No finders’ fees were paid with respect to the Offering.

The gross proceeds of $1.25 million received from the sale of the FT Units will be used for exploration programs on the Company’s Key Lake South Uranium Project.

This news release does not constitute an offer to sell or a solicitation of an offer to buy any of the securities in the United States of America. The securities have not been and will not be registered under the United States Securities Act of 1933 (the “1933 Act”) or any state securities laws and may not be offered or sold within the United States or to U.S. Persons (as defined in the 1933 Act) unless registered under the 1933 Act and applicable state securities laws, or an exemption from such registration is available.

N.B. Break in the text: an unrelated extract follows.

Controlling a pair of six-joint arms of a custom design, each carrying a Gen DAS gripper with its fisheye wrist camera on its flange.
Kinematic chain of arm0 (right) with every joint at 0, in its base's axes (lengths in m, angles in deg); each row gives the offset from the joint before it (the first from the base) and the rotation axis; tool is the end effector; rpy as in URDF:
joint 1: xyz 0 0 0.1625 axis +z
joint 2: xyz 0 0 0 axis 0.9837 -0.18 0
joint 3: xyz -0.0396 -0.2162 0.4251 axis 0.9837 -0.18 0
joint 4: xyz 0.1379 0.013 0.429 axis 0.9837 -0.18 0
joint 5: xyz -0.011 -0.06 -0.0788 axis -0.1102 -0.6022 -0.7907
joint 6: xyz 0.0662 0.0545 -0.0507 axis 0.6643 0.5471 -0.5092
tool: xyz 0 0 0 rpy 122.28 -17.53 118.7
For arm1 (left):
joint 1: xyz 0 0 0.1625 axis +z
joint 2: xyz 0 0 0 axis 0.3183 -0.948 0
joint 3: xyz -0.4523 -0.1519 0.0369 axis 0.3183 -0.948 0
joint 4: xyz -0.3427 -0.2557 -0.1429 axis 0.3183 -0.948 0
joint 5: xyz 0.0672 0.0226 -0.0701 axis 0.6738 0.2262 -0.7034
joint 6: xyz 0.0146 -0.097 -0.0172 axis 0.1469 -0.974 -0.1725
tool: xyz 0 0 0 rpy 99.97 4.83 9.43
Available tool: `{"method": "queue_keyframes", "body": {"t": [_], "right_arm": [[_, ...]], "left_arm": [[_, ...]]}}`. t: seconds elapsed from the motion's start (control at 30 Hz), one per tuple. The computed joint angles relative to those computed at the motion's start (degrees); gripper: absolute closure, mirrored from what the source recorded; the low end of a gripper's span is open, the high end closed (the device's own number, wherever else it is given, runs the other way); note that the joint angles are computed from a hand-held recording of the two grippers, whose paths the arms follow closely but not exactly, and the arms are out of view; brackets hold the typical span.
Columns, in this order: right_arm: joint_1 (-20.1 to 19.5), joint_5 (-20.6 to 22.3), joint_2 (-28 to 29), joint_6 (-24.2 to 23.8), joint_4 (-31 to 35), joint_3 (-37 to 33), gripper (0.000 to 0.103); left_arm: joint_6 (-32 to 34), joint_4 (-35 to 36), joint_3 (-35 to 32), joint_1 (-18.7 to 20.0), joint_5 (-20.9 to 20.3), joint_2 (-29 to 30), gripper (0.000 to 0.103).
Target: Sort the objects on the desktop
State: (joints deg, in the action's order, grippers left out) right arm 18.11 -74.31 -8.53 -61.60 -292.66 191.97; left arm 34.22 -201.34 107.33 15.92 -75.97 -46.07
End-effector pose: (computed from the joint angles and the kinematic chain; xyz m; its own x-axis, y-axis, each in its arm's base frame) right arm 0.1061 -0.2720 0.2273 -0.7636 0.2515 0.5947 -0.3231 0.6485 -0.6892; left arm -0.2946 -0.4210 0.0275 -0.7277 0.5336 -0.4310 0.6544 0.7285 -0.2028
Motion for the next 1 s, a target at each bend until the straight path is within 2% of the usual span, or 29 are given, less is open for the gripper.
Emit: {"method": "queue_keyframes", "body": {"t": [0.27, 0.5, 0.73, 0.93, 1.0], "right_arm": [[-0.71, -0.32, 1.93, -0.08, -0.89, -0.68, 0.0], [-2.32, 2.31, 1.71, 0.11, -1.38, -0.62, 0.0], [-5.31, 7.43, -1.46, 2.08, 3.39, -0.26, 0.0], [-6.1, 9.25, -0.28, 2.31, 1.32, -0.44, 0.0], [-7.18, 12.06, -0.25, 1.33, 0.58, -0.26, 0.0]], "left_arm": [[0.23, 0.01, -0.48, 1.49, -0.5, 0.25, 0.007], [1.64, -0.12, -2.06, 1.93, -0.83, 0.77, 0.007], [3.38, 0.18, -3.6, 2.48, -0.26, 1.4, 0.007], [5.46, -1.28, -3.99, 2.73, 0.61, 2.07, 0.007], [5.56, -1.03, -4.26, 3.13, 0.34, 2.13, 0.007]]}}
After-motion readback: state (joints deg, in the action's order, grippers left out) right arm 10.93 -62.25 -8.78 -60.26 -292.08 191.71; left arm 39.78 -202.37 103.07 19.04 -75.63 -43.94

Abasca is a mineral exploration company that is primarily engaged in the acquisition and evaluation of mineral exploration properties. The Company owns the Key Lake South Uranium Project, a 23,977-hectare uranium exploration project located in the Athabasca Basin Region in northern Saskatchewan, approximately 15 km south of the former Key Lake mine and current Key Lake mill.

Dawn Zhou, M.Sc, CPA, CGA
President, CEO and Director

Abasca Resources Inc.
Email: [email protected]
Telephone: +1 (306) 933 4261

Neither the TSX Venture Exchange Inc. nor its Regulation Service Provider (as that term is defined in the policies of the TSX Venture Exchange Inc.) accepts responsibility for the adequacy or accuracy of this news release.

This news release may contain certain forward-looking information and statements (“forward-looking information”) within the meaning of applicable Canadian securities legislation, that are not based on historical fact, including without limitation statements containing the words “believes”, “anticipates”, “plans”, “intends”, “will”, “should”, “expects”, “continue”, “estimate”, “forecasts” and other similar expressions. Readers are cautioned to not place undue reliance on forward-looking information. Actual results and developments may differ materially from those contemplated by these statements. Abasca undertakes no obligation to comment on analyses, expectations or statements made by third-parties in respect of Abasca, its securities, or financial or operating results (as applicable). Although Abasca believes that the expectations reflected in forward-looking information in this news release are reasonable, such forward-looking information has been based on expectations, factors and assumptions concerning future events which may prove to be inaccurate and are subject to numerous risks and uncertainties, certain of which are beyond Abasca’s control, including the risk factors discussed in the Filing Statement which are incorporated herein by reference and are available through SEDAR at The forward-looking information contained in this news release are expressly qualified by this cautionary statement and are made as of the date hereof. Abasca disclaims any intention and has no obligation or responsibility, except as required by law, to update or revise any forward-looking information, whether as a result of new information, future events or otherwise.